Programing Performance of Silk Fibroin Materials by Controlled Nucleation

To examine the mechanism of the network formation of silk fibroin (SF), monodispersed colloidal particles (MDCPs) are used as well defined foreign substrates to quantify their effect on the primary nucleation of -crystallites in molecular networks (silk nanofibrils) and the hierarchical network formation of SF. It follows that MDCPs are capable of accelerating the SF gelation by reducing the multistep nucleation barrier, which gives rise to a high density of silk fibril domain networks due to the increase of primary nucleation sites. Consequently, through governing the change in the hierarchical mesoscopic structure, the macroscopic performance of silk materials (e.g., the rheological properties of SF hydrogels and the tensile stress of fibers) can be controlled directly.
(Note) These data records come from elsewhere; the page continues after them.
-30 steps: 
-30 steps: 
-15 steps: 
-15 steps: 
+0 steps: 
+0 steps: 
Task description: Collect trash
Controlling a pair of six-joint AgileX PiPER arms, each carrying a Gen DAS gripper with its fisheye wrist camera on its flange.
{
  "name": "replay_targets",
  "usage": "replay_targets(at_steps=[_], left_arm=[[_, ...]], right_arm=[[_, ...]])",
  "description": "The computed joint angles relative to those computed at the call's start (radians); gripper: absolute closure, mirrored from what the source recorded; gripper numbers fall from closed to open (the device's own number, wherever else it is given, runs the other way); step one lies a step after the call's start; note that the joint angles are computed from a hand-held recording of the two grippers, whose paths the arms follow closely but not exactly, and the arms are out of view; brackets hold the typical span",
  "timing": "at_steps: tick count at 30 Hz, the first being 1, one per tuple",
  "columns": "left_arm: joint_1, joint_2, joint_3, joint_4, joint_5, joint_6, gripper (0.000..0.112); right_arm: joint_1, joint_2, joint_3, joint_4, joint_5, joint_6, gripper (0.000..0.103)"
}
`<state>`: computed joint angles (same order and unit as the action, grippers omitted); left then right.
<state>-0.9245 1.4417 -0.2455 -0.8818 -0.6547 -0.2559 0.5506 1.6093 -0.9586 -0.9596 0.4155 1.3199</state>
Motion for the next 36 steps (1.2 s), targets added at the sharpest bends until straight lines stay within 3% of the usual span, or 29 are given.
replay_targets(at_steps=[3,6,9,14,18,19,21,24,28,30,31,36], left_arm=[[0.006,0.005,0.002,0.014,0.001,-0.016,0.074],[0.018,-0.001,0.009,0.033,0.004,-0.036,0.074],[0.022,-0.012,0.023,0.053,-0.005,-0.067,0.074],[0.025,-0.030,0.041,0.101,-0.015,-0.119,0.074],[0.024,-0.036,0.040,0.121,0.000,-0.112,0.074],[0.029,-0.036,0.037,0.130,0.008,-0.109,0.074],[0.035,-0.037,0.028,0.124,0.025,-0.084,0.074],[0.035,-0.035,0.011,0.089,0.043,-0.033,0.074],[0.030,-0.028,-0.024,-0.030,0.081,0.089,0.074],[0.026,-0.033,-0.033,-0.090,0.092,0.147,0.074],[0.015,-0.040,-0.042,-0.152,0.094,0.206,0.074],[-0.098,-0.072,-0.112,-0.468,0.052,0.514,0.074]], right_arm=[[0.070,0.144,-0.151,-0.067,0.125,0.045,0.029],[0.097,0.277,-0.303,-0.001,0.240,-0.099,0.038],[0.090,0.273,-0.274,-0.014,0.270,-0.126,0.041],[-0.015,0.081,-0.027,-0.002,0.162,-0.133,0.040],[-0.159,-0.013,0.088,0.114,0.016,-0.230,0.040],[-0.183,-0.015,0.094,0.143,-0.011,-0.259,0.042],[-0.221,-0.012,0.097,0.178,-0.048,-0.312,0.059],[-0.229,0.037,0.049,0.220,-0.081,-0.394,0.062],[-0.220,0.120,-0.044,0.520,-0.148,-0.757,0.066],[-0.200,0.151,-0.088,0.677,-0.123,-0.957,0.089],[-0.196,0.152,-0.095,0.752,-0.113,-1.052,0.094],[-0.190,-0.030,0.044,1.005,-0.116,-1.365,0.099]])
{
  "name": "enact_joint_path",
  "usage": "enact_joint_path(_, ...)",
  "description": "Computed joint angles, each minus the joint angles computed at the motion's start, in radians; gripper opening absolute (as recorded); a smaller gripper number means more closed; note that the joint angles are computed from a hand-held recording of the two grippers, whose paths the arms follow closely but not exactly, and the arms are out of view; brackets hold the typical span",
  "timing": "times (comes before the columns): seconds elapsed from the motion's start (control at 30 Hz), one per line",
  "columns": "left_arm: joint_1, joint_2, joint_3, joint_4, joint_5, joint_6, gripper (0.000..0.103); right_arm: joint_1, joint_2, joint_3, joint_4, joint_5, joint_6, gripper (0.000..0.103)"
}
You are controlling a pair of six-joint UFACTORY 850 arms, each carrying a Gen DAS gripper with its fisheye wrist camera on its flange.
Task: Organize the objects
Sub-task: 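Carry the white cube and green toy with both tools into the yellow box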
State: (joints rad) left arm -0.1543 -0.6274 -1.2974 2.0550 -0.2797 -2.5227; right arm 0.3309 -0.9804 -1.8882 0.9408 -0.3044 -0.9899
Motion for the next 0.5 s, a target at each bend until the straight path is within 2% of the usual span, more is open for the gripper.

As SF hydrogels represent a typical example of weak fibril domain-domain network interactions, the increase of fibril domain density leads to weaker gels. On the other hand, SF fibers correspond to strong fibril domain-domain network interactions, the increase of fibril domain density ends up with much tougher fibers. The knowledge obtained provides a facile strategy in controlling the complex hierarchical structure and macroscopic performance of SF materials, and offers useful routes for general design and functionalization of soft materials.